▶ Task brief
Whatever appears in the records should be given again exactly, down to the last mark.

▶ Items listed in a dataset

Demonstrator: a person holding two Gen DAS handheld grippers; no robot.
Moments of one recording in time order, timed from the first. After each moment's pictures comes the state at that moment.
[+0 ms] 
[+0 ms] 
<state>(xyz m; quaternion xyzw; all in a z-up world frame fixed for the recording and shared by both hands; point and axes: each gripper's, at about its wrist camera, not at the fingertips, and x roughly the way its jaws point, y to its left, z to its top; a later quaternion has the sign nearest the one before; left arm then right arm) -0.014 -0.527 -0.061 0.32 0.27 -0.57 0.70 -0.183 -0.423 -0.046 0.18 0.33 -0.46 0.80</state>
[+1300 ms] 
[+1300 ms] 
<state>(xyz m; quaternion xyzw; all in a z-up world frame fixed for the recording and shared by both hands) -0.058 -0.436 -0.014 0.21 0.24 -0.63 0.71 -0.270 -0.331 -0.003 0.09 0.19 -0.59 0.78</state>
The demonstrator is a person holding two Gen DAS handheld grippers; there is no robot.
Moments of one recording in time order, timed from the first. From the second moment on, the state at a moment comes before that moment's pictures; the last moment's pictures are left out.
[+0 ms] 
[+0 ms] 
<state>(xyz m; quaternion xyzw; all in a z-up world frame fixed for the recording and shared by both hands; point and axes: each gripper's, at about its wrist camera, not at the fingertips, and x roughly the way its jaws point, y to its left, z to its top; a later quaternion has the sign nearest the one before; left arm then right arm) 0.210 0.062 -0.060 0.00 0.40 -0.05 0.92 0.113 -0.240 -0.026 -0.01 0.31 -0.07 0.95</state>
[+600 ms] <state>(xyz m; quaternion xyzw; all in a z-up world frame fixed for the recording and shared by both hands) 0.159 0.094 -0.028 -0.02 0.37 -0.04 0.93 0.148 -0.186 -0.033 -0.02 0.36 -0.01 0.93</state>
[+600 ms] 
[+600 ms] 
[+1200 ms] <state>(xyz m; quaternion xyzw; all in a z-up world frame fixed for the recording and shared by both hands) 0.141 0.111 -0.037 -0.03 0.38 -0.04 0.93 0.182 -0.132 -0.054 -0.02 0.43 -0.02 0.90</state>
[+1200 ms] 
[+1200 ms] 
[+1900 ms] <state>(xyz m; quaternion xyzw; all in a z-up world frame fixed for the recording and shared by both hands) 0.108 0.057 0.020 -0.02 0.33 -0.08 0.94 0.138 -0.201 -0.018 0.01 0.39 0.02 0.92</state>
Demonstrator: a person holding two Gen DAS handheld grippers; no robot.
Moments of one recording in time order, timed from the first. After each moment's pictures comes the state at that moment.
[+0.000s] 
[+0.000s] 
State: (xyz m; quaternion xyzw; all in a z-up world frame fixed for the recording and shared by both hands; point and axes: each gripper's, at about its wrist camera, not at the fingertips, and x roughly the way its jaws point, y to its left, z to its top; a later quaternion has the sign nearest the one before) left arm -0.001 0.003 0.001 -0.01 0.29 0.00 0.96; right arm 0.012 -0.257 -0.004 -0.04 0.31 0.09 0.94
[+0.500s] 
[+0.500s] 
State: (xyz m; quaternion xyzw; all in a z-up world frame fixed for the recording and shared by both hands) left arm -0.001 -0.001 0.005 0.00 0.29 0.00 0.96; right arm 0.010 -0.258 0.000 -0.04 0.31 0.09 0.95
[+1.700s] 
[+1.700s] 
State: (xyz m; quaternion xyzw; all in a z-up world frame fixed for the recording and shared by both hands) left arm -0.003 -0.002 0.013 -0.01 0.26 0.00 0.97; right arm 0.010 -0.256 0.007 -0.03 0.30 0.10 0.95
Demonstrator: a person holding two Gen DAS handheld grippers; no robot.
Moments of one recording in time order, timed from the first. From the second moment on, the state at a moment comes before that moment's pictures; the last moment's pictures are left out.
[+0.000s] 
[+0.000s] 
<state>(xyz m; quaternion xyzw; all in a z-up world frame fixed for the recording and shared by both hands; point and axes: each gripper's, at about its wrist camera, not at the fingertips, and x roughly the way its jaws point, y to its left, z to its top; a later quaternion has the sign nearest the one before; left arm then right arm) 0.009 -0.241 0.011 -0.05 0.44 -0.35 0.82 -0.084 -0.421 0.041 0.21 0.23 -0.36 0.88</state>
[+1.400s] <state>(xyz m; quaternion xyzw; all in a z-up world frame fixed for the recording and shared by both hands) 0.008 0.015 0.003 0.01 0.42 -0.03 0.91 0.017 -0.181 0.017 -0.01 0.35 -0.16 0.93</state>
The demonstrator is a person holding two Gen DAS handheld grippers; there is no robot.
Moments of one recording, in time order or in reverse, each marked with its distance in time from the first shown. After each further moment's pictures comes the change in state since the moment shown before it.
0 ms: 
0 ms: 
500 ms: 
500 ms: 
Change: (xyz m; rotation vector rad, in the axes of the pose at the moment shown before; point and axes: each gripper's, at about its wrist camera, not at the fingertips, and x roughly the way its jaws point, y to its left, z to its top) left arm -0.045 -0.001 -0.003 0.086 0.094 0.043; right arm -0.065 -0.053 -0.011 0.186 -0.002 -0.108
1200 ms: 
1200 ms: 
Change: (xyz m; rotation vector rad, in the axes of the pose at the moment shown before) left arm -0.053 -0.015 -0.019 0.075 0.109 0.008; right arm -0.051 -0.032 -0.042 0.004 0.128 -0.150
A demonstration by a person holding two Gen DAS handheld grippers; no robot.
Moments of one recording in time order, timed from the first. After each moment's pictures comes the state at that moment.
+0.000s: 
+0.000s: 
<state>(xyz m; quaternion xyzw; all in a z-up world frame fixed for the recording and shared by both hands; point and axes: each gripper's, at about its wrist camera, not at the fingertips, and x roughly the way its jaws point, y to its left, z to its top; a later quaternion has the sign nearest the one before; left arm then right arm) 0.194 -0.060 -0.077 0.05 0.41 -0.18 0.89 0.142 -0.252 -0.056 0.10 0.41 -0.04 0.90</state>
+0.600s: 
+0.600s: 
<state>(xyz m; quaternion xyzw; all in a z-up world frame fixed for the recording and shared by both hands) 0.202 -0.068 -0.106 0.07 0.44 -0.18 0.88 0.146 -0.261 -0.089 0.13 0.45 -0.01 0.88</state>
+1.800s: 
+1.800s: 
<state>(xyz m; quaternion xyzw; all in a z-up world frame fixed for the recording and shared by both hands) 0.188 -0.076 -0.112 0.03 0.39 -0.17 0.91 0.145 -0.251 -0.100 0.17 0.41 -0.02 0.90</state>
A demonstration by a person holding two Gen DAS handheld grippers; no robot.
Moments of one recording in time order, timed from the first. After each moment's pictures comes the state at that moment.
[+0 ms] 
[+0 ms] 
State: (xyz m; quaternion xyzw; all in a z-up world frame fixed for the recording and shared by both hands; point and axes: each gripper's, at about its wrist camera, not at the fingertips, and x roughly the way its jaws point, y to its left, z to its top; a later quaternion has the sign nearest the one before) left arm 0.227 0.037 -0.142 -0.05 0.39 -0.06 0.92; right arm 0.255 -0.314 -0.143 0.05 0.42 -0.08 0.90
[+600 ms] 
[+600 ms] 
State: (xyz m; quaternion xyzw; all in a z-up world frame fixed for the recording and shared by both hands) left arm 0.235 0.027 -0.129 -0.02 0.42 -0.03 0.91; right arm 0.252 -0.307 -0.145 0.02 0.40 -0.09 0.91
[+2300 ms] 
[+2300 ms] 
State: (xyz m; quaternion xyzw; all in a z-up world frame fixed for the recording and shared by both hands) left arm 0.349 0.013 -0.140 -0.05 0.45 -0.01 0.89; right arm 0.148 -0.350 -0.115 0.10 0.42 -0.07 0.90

▶ Solution for this exercise
Demonstrator: a person holding two Gen DAS handheld grippers; no robot.
Moments of one recording in time order, timed from the first. After each moment's pictures comes the state at that moment.
[+0 ms] 
[+0 ms] 
<state>(xyz m; quaternion xyzw; all in a z-up world frame fixed for the recording and shared by both hands; point and axes: each gripper's, at about its wrist camera, not at the fingertips, and x roughly the way its jaws point, y to its left, z to its top; a later quaternion has the sign nearest the one before; left arm then right arm) -0.014 -0.527 -0.061 0.32 0.27 -0.57 0.70 -0.183 -0.423 -0.046 0.18 0.33 -0.46 0.80</state>
[+1300 ms] 
[+1300 ms] 
<state>(xyz m; quaternion xyzw; all in a z-up world frame fixed for the recording and shared by both hands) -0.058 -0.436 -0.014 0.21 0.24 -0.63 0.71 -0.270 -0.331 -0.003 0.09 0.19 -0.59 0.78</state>
The demonstrator is a person holding two Gen DAS handheld grippers; there is no robot.
Moments of one recording in time order, timed from the first. From the second moment on, the state at a moment comes before that moment's pictures; the last moment's pictures are left out.
[+0 ms] 
[+0 ms] 
<state>(xyz m; quaternion xyzw; all in a z-up world frame fixed for the recording and shared by both hands; point and axes: each gripper's, at about its wrist camera, not at the fingertips, and x roughly the way its jaws point, y to its left, z to its top; a later quaternion has the sign nearest the one before; left arm then right arm) 0.210 0.062 -0.060 0.00 0.40 -0.05 0.92 0.113 -0.240 -0.026 -0.01 0.31 -0.07 0.95</state>
[+600 ms] <state>(xyz m; quaternion xyzw; all in a z-up world frame fixed for the recording and shared by both hands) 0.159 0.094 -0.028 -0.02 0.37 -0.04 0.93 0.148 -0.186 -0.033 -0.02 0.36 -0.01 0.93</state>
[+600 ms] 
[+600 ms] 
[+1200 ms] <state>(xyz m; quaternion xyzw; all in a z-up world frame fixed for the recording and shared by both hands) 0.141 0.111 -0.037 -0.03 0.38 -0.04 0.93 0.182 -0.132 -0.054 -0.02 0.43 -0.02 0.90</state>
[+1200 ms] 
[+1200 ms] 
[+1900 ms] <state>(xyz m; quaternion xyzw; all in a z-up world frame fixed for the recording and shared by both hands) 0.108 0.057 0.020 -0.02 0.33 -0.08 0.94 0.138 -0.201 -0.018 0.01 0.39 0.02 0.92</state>
Demonstrator: a person holding two Gen DAS handheld grippers; no robot.
Moments of one recording in time order, timed from the first. After each moment's pictures comes the state at that moment.
[+0.000s] 
[+0.000s] 
State: (xyz m; quaternion xyzw; all in a z-up world frame fixed for the recording and shared by both hands; point and axes: each gripper's, at about its wrist camera, not at the fingertips, and x roughly the way its jaws point, y to its left, z to its top; a later quaternion has the sign nearest the one before) left arm -0.001 0.003 0.001 -0.01 0.29 0.00 0.96; right arm 0.012 -0.257 -0.004 -0.04 0.31 0.09 0.94
[+0.500s] 
[+0.500s] 
State: (xyz m; quaternion xyzw; all in a z-up world frame fixed for the recording and shared by both hands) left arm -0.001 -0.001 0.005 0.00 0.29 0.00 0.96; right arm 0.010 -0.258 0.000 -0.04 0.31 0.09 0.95
[+1.700s] 
[+1.700s] 
State: (xyz m; quaternion xyzw; all in a z-up world frame fixed for the recording and shared by both hands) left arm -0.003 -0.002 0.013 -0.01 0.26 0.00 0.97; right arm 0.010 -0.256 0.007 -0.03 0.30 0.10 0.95
Demonstrator: a person holding two Gen DAS handheld grippers; no robot.
Moments of one recording in time order, timed from the first. From the second moment on, the state at a moment comes before that moment's pictures; the last moment's pictures are left out.
[+0.000s] 
[+0.000s] 
<state>(xyz m; quaternion xyzw; all in a z-up world frame fixed for the recording and shared by both hands; point and axes: each gripper's, at about its wrist camera, not at the fingertips, and x roughly the way its jaws point, y to its left, z to its top; a later quaternion has the sign nearest the one before; left arm then right arm) 0.009 -0.241 0.011 -0.05 0.44 -0.35 0.82 -0.084 -0.421 0.041 0.21 0.23 -0.36 0.88</state>
[+1.400s] <state>(xyz m; quaternion xyzw; all in a z-up world frame fixed for the recording and shared by both hands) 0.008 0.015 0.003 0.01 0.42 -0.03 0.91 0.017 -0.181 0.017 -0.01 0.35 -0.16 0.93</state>
The demonstrator is a person holding two Gen DAS handheld grippers; there is no robot.
Moments of one recording, in time order or in reverse, each marked with its distance in time from the first shown. After each further moment's pictures comes the change in state since the moment shown before it.
0 ms: 
0 ms: 
500 ms: 
500 ms: 
Change: (xyz m; rotation vector rad, in the axes of the pose at the moment shown before; point and axes: each gripper's, at about its wrist camera, not at the fingertips, and x roughly the way its jaws point, y to its left, z to its top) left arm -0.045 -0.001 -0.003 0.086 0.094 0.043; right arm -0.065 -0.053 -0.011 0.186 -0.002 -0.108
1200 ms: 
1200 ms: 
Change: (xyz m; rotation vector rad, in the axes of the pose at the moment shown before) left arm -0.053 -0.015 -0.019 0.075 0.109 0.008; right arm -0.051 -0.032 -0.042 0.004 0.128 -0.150
A demonstration by a person holding two Gen DAS handheld grippers; no robot.
Moments of one recording in time order, timed from the first. After each moment's pictures comes the state at that moment.
+0.000s: 
+0.000s: 
<state>(xyz m; quaternion xyzw; all in a z-up world frame fixed for the recording and shared by both hands; point and axes: each gripper's, at about its wrist camera, not at the fingertips, and x roughly the way its jaws point, y to its left, z to its top; a later quaternion has the sign nearest the one before; left arm then right arm) 0.194 -0.060 -0.077 0.05 0.41 -0.18 0.89 0.142 -0.252 -0.056 0.10 0.41 -0.04 0.90</state>
+0.600s: 
+0.600s: 
<state>(xyz m; quaternion xyzw; all in a z-up world frame fixed for the recording and shared by both hands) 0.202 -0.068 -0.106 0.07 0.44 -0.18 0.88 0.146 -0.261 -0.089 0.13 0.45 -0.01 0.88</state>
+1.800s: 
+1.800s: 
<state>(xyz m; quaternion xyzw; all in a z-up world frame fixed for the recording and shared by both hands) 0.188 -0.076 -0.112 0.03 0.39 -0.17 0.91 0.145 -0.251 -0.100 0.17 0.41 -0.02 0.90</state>
A demonstration by a person holding two Gen DAS handheld grippers; no robot.
Moments of one recording in time order, timed from the first. After each moment's pictures comes the state at that moment.
[+0 ms] 
[+0 ms] 
State: (xyz m; quaternion xyzw; all in a z-up world frame fixed for the recording and shared by both hands; point and axes: each gripper's, at about its wrist camera, not at the fingertips, and x roughly the way its jaws point, y to its left, z to its top; a later quaternion has the sign nearest the one before) left arm 0.227 0.037 -0.142 -0.05 0.39 -0.06 0.92; right arm 0.255 -0.314 -0.143 0.05 0.42 -0.08 0.90
[+600 ms] 
[+600 ms] 
State: (xyz m; quaternion xyzw; all in a z-up world frame fixed for the recording and shared by both hands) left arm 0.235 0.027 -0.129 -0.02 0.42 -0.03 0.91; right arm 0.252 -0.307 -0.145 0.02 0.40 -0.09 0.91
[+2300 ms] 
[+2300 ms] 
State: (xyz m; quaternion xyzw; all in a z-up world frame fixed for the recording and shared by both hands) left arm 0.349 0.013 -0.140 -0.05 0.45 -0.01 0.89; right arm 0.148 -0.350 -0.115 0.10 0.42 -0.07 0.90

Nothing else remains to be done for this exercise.